Сьюки последней, из них троих, покинула Иствик. Ее остаточное
изображение, как на экране телевизора - с оранжевыми волосами, в короткой
замшевой юбке, похожей на подгузник, мелькающими длинными ногами и руками,
- задержалось в витринах магазинов на Портовой улице, как в глазах
некоторое время остается бледное изображение, когда посмотришь на что-то
яркое. Это случилось давно. У того молодого начальника порта, что был ее
последним любовником, сейчас толстый животик и трое детей, но он еще
помнит, как она, бывало, кусала его за плечо и говорила, что ей нравится
соленый вкус морского тумана на его коже. Портовую улицу вымостили заново
и расширили для удобства движения, а от старого конского водопоя до
Портовой площади, как ее всегда называли, спрямили все зигзаги. В город
приехали новые жители, кто-то из них живет в старом особняке Леноксов,
фактически превращенном в многоквартирный дом. Теннисный корт сохранился,
хотя опасный эксперимент с надувным брезентовым куполом больше не
повторяли. На участке произвели работы, углубляющие дно, построили док и
небольшую стоянку для яхт, в качестве приманки для квартиросъемщиков.
Белые цапли уже не устраивают здесь гнезд. Дамбу приподняли, через каждые
пятьдесят ярдов проложив дренажные трубы, потому теперь ее не заливает -
впрочем, такое случилось однажды во время февральского шторма в 1978 году.

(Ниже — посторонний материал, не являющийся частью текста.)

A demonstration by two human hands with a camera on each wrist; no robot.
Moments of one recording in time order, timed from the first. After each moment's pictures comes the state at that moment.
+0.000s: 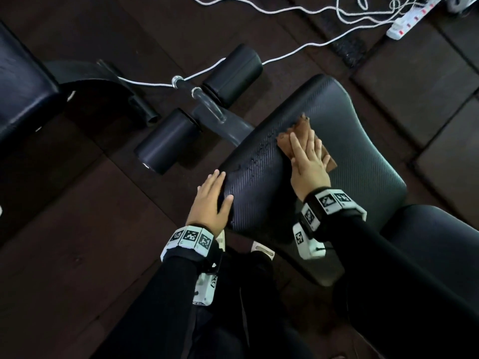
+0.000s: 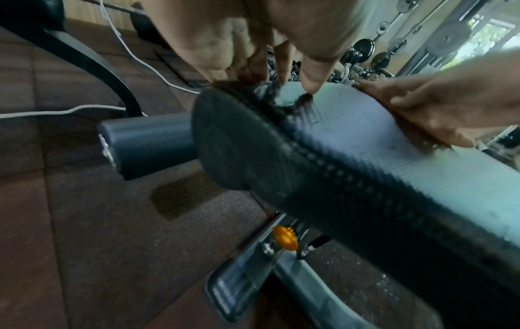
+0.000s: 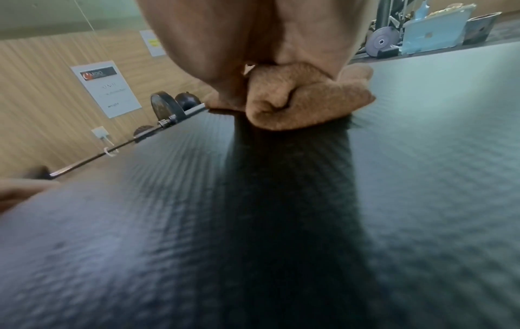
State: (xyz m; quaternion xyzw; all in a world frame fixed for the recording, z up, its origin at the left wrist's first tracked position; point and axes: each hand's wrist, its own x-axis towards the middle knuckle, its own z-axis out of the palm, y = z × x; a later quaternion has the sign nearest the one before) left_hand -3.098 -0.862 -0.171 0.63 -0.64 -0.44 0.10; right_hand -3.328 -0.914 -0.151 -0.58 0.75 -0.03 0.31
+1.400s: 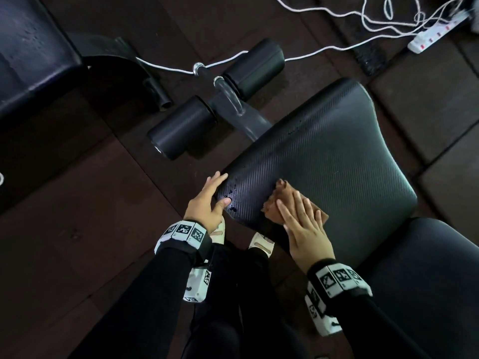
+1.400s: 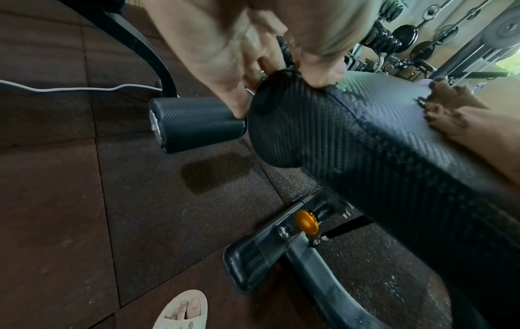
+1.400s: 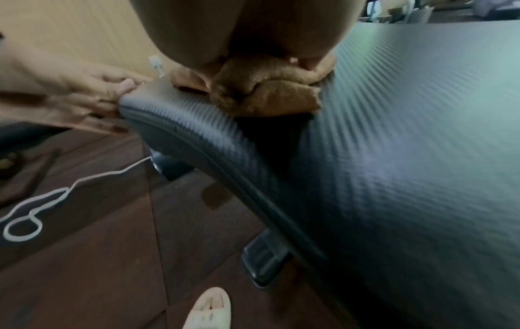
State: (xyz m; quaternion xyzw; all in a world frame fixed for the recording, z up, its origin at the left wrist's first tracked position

Погода в общем стала мягче, грозы реже.
Дженни Гэбриел покоится вместе с родителями под гранитной плитой и
подстриженной травой в новой части Кокумскусского кладбища. Криса, ее
брата и их сына, с его ангельской внешностью и пристрастием к комиксам,
поглотил содом Нью-Йорка. Юристы считают теперь, что Даррил Ван Хорн -
вымышленное имя. Однако существует несколько патентов на это имя. Жители
теперешнего многоквартирного дома рассказывают о таинственном
потрескивании крашеных деревянных подоконников и об осах, неожиданно
умирающих от испуга.
Истина о прошлых финансовых сложностях похоронена в подвалах, в ящиках
со старыми бумагами, занесенных илом даже за такое короткое время, и
никому не интересна. Что действительно интересно, так это то, что
сохраняет память, тот след, что остается от нашей жизни. Ведьмы уехали,
исчезли, мы были просто частицей их жизни, а они нашей. Но так же, как
сине-зеленый призрак Сьюки продолжает бродить по солнечной мостовой, а
Джейн, в черном, легко пролетает на фоне взошедшей луны, так и слухи о тех
днях, когда они во плоти жили среди нас, прекрасные и творящие зло,
придают особый аромат названию города в устах чужих людей, а для тех из
нас, кто здесь живет, осталось что-то невидимое и волнующее, чего мы не в
состоянии постичь. Мы встречаем это на углу Болиголова переулка и
Дубравной улицы, оно присутствует, когда мы гуляем по пляжу в мертвый
сезон, а Атлантический океан отражает в своем черном зеркале плотные серые
тучи, насыщенные влагой, - пересуды о чужой жизни, которые, как дым,
поднимаясь в небо, превращаются в легенду.